Brothas Be, Yo Like George, Ain't That Funkin' Kinda Hard on You?
In this seminal music memoir, Father of Funk George Clinton talks four decades of hit songs, drug abuse, the evolution of pop, rock, and soul music, his legal pitfalls, and much much more.
George Clinton began his musical career in New Jersey, where his obsession with doo-wop and R&B led to a barbershop quartet—literally, as Clinton and his friends also styled hair in the local shop—the way kids often got their musical start in the ’50s. But how many kids like that ended up playing to tens of thousands of rabid fans alongside a diaper-clad guitarist? How many of them commissioned a spaceship and landed it onstage during concerts? How many put their stamp on four decades of pop music, from the mind-expanding sixties to the hip-hop-dominated nineties and beyond?
One of them. That’s how many.
How George Clinton got from barbershop quartet to funk music megastar is a story for the ages.

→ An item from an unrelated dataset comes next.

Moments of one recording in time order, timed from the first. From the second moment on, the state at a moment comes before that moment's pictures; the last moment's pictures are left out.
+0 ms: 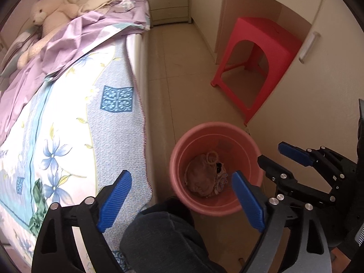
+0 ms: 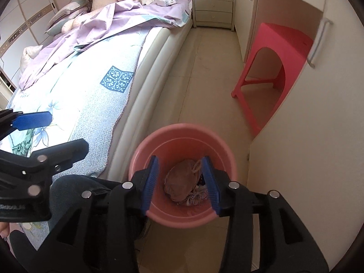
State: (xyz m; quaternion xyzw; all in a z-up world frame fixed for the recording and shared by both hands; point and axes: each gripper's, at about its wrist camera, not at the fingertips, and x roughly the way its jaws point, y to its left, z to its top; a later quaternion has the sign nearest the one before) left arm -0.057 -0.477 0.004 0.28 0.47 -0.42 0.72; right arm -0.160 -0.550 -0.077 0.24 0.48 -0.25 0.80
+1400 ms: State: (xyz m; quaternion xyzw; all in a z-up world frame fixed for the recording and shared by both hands) left arm 0.052 -0.162 0.019 0.10 0.53 -0.19 0.82; right arm -0.004 -0.319 -0.010 0.11 0.49 -0.01 0.87
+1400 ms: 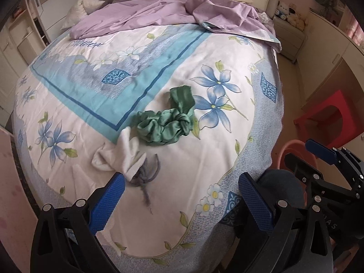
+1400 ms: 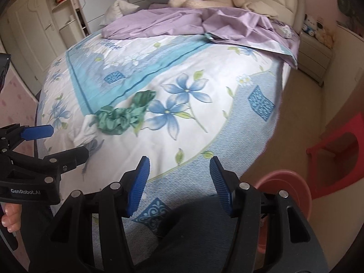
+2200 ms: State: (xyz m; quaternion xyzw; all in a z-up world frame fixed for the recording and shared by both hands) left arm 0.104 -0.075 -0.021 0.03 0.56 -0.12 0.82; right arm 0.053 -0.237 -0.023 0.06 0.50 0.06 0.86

As a high school student he traveled to New York City, where he absorbed all the trends in pop music, from traditional rhythm and blues to Motown, the Beatles, the Stones, and psychedelic rock, not to mention the formative funk of James Brown and Sly Stone. By the dawn of the seventies, he had emerged as the leader of a wildly creative musical movement composed mainly of two bands—Parliament and Funkadelic. And by the bicentennial, Clinton and his P-Funk empire were dominating the soul charts as well as the pop charts. He was an artistic visionary, visual icon, merry prankster, absurdist philosopher, and savvy businessmen, all rolled into one. He was like no one else in pop music, before or since.
“Candid, hilarious, outrageous, [and] poignant†(Booklist), this memoir provides tremendous insight into America’s music industry as forever changed by Clinton’s massive talent. This is a story of a beloved global icon who dedicated himself to spreading the gospel of funk music.